With school set to begin in one week, Northampton still needs 7 K-12 teachers. Given what is happening across the state, Northampton is faring better than other systems.
Since mid-July, teacher shortages have worried Virginia’s local school boards.
Spotsylvania County Superintendent Kelly Guempel described the division’s staffing needs as “severe,” with 114 vacant teaching positions a week before the start of the school year. Fairfax County Superintendent Michelle Reid informed parents the district was “working hard” to overcome a teacher shortage that’s left roughly 3% of classrooms unstaffed ahead of the fall semester.
As Richmond tries to fill 163 open teaching positions, Superintendent Jason Kamras described the number of vacancies as the worst he’s seen in nearly 30 years as an educator.
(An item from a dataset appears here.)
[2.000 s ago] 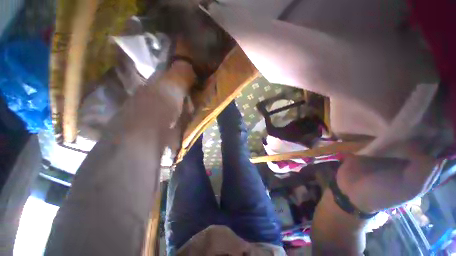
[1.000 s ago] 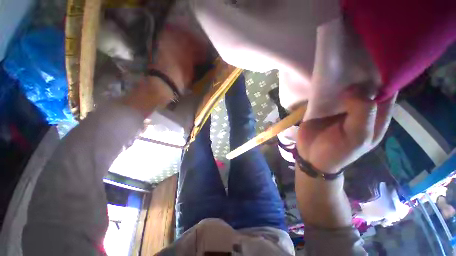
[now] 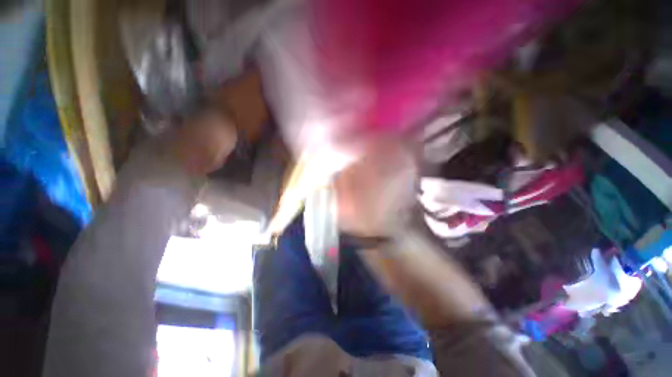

With grants and other incentives, Northampton is able to offer new teachers a $45k salary. With bonuses, the first year could be as high as $50k. The salary bump is a help, but retention and recruitment are fundamental aspects that most school systems will need to grapple with.
For Northampton, teacher retention may always be an issue. The Eastern Shore may be a good place to start a career, to get the tenure and experience needed to be hired at a larger, more lucrative system. Other, more active areas, with higher salaries, may have an edge and be more attractive to younger teachers.